Instructions for the task ::
Return, from the data that follows, each line that holds the word "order".

START Provided records

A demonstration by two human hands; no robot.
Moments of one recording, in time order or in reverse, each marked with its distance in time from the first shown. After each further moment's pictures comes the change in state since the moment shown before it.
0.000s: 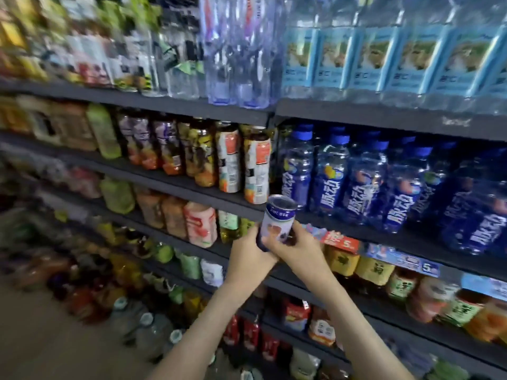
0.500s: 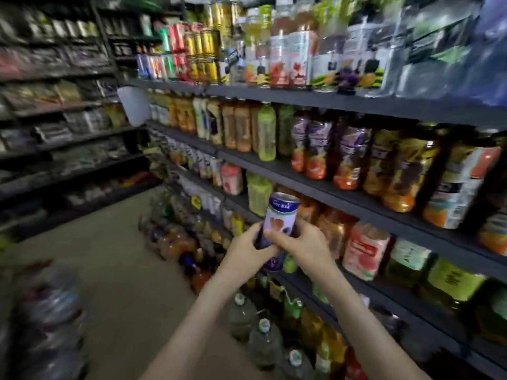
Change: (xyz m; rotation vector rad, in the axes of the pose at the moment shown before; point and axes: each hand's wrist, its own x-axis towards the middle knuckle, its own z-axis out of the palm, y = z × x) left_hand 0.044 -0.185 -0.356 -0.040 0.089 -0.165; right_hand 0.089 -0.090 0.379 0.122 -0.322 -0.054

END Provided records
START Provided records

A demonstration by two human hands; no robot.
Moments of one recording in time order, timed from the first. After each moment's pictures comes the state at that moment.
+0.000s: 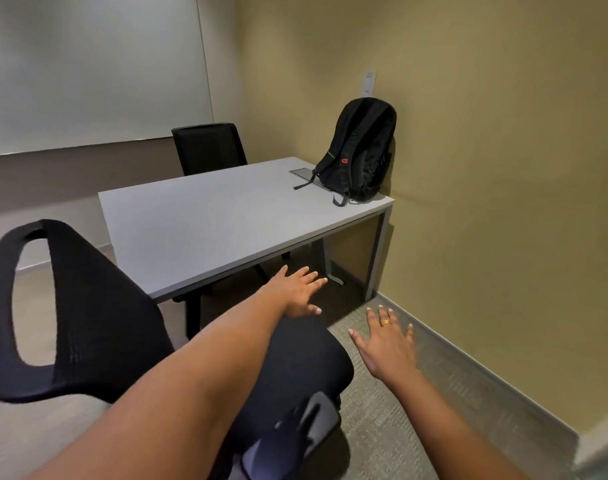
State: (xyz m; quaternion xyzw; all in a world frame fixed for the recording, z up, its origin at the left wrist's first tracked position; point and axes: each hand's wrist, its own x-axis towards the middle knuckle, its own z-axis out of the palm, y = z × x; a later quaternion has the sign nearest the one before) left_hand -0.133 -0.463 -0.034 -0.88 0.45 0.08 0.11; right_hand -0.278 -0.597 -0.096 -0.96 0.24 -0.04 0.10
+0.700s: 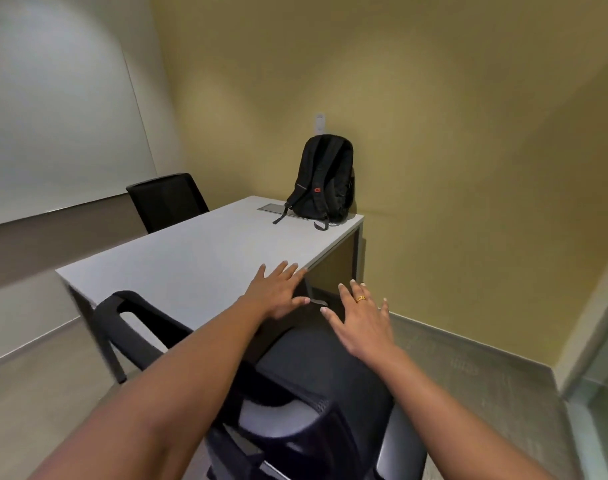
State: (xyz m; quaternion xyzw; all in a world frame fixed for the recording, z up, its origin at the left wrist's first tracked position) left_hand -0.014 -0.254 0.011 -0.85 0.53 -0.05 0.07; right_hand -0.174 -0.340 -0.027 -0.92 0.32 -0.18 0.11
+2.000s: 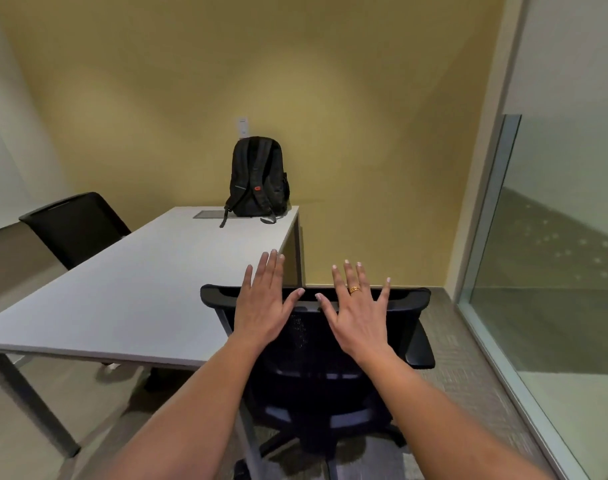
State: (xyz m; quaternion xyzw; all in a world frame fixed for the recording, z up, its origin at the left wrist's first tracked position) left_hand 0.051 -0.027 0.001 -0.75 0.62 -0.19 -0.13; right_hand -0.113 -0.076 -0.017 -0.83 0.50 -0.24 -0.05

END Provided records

Output of the task ::
Moments of one recording, in time order or in reverse, each marked with its distance in time from the first shown. After each further moment's pictures comes the change in state since the moment shown before it.
Moments of one recording in time order, timed from the first. After each moment's pictures comes the state at that moment.

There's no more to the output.